WASHINGTON (Reuters) – President Barack Obama’s spokesman publicly disagreed with former President Jimmy Carter yesterday over Carter’s contention that some conservative opposition to Obama is based on race.
“The president does not think it is based on the colour of his skin,” White House spokesman Robert Gibbs told reporters.
Carter injected race into Obama’s struggle for a healthcare overhaul after South Carolina Republican Representative Joe Wilson shouted “You lie” at Obama during a healthcare speech in Congress last week and thousands of conservatives rallied opposition to Obama at demonstrations in Washington.
“I think an overwhelming portion of the intensely demonstrated animosity toward President Barack Obama is based on the fact that he is a black man,” Carter told NBC News.
He said this “racism inclination still exists. And I think it’s bubbled up to the surface because of the belief among many white people, not just in the South but around the country, that African-Americans are not qualified to lead this great country. It’s an abominable circumstance, and it grieves me and concerns me very deeply.”
Carter’s remark drew the condemnation of Michael Steele, the first African-American to become chairman of the Republican National Committee.
“President Carter is flat out wrong. This isn’t about race. It is about policy,” he said in a statement. “This is a pathetic distraction by Democrats to shift attention away from the president’s wildly unpopular government-run healthcare plan that the American people simply oppose.”
Obama, America’s first black president, was steering clear of the issue, weeks after he injected himself into a debate about race in Massachusetts after black Harvard professor Henry Louis Gates was arrested at his own home on suspicion of breaking into it.

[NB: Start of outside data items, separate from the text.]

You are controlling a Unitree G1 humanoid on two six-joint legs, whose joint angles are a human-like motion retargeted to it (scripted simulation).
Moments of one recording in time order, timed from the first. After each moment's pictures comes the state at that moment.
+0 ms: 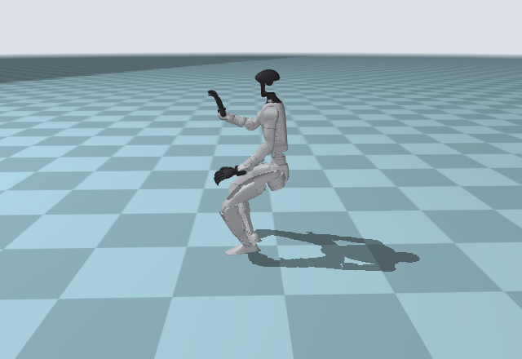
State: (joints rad) left arm -0.22 0.16 -0.17 0.80 0.76 -0.13 0.54; right arm -0.86 -0.36 -0.10 0.40 -0.81 -0.09 -0.89; waist -0.09 -0.10 0.08; left_leg -1.09 0.18 0.40 1.48 -0.43 0.13; right_leg -1.12 -0.58 -0.33 1.61 -0.50 -0.16
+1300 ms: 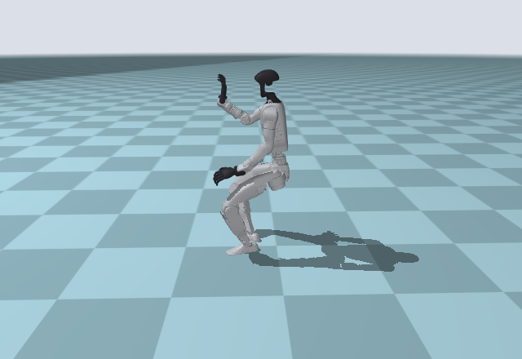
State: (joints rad) left arm -0.24 0.17 -0.16 0.81 0.76 -0.13 0.54; right arm -1.12 -0.33 -0.23 0.37 -0.84 -0.02 -1.07; waist -0.11 -0.12 0.09; left_leg -1.09 0.17 0.40 1.48 -0.43 0.13; right_leg -1.13 -0.58 -0.32 1.61 -0.50 -0.15
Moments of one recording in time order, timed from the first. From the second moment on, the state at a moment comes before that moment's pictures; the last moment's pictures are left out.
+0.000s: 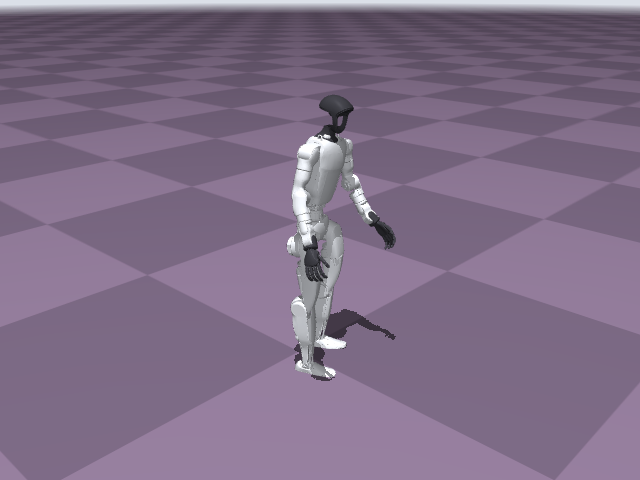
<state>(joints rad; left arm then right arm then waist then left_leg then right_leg) -0.25 0.34 -0.34 1.04 -0.10 -0.25 0.21 -0.13 -0.26 0.16 1.09 0.20 -0.09 -0.30 0.00 -0.10 0.12 0.02 0.10 0.37 0.00 -0.16 -0.16 -0.09 0.06 0.19 -0.05 0.05 0.26</state>
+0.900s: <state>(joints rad) -0.11 0.25 -0.10 1.21 -0.22 -0.19 0.28 -0.05 -0.25 0.14 1.15 0.25 -0.09 -0.29 0.10 -0.11 0.01 0.00 0.04 0.41 0.03 -0.19 -0.13 -0.07 -0.16 -0.30 0.09 -0.08 0.26</state>
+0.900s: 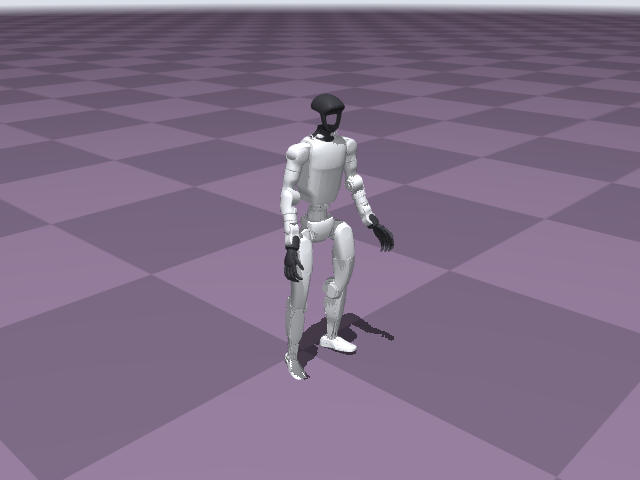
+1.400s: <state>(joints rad) -0.19 0.30 -0.16 1.17 -0.17 -0.18 0.25 -0.05 -0.21 0.18 1.14 0.28 -0.09 -0.30 0.09 -0.11 0.03 0.00 0.02 0.40 0.02 -0.19 -0.14 -0.08 -0.19 -0.32 0.12 -0.07 0.23</state>
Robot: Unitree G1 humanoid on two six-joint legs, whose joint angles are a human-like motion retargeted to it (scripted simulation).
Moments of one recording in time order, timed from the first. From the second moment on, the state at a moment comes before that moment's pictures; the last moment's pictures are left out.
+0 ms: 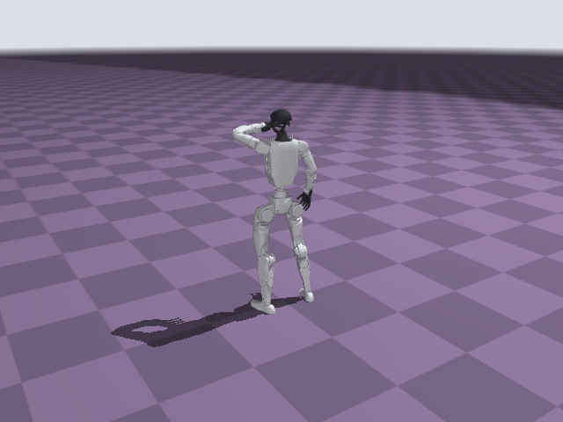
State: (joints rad) left arm -1.78 0.92 -1.11 -0.45 -0.09 -0.37 0.39; right arm 0.07 -0.48 0.42 0.91 0.20 -0.03 -0.06; waist -0.05 0.00 0.00; left_leg 0.11 0.09 0.31 0.01 -0.19 -0.18; right_leg 0.06 -0.22 -0.28 0.08 -0.06 0.24
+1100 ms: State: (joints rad) left arm -1.57 1.05 -0.97 -0.55 -0.14 -0.38 0.34; right arm 0.10 -0.48 0.36 0.85 0.19 -0.03 -0.06; waist -0.05 0.00 -0.02; left_leg 0.11 0.09 0.32 0.01 -0.19 -0.18; right_leg 0.05 -0.21 -0.26 0.08 -0.05 0.25
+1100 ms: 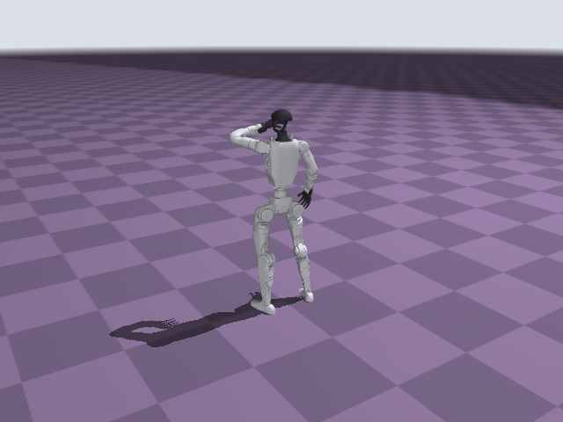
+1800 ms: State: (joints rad) left arm -1.79 0.76 -1.10 -0.36 -0.09 -0.34 0.36; right arm 0.11 -0.46 0.43 0.97 0.24 -0.02 -0.06; waist -0.04 -0.02 -0.01; left_leg 0.11 0.08 0.30 0.01 -0.19 -0.18; right_leg 0.06 -0.22 -0.28 0.08 -0.06 0.24
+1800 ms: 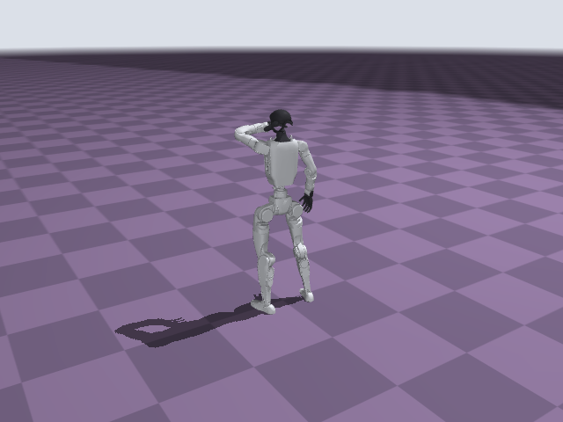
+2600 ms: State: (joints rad) left arm -1.61 1.04 -1.02 -0.56 -0.14 -0.37 0.39; right arm 0.05 -0.53 0.39 0.93 0.20 -0.02 -0.08; waist -0.05 0.04 -0.01; left_leg 0.12 0.08 0.34 0.01 -0.20 -0.18; right_leg 0.05 -0.21 -0.25 0.08 -0.06 0.24
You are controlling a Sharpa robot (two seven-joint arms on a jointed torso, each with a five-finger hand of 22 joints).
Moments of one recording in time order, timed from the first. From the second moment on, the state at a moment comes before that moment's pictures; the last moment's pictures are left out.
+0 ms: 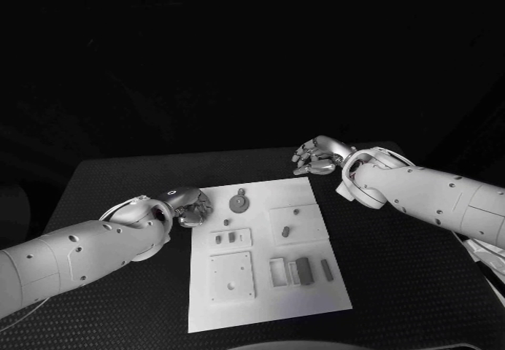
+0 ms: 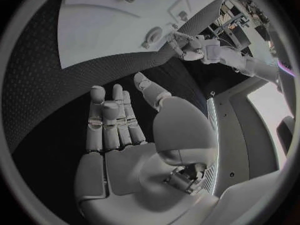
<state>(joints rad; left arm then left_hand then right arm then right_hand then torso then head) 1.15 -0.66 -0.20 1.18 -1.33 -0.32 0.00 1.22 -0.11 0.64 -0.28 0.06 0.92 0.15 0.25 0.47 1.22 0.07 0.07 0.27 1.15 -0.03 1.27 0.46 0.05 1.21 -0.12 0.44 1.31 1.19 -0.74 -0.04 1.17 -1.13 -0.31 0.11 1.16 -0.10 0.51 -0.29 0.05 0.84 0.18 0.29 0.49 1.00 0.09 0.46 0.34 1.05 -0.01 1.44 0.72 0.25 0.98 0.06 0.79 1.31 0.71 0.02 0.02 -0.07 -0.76</state>
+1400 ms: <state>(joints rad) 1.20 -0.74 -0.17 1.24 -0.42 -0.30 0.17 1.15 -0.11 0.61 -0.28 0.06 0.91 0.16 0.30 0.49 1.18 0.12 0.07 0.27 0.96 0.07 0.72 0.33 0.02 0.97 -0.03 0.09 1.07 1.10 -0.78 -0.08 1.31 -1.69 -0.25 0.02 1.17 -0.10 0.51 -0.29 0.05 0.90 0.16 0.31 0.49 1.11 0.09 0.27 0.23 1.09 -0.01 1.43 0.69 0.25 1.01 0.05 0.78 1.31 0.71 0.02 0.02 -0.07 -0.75</state>
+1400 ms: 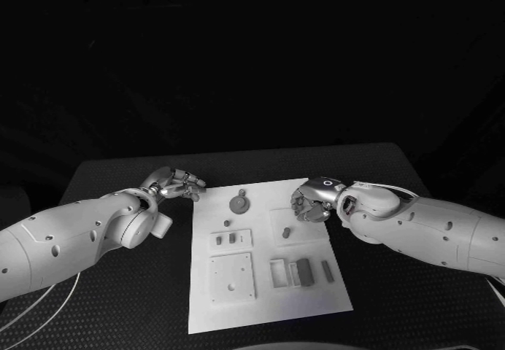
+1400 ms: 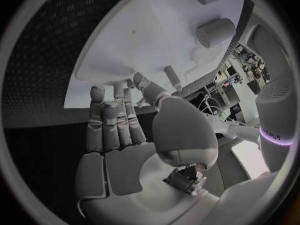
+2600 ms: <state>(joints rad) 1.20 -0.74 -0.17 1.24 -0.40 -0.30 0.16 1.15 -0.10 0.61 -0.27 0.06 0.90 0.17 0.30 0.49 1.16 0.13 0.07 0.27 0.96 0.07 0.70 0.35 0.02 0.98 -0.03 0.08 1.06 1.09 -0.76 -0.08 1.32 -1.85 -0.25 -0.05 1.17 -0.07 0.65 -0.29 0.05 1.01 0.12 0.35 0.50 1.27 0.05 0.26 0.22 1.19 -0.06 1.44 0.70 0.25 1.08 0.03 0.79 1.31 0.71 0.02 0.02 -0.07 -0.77</state>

After Obama created an uproar by saying that Cambridge, Massachusetts, police had acted stupidly in the case, he later expressed regret for the tone of his remarks and had the professor and police officer to the White House for a beer in what was dubbed a “beer summit.”
Gibbs said the uproar among Obama’s opponents was more likely a reaction to some of the decisions Obama had made to help the US economy, such as bank and auto bailouts.
“We understand that people have disagreements with some of the decisions that we’ve made,” he said.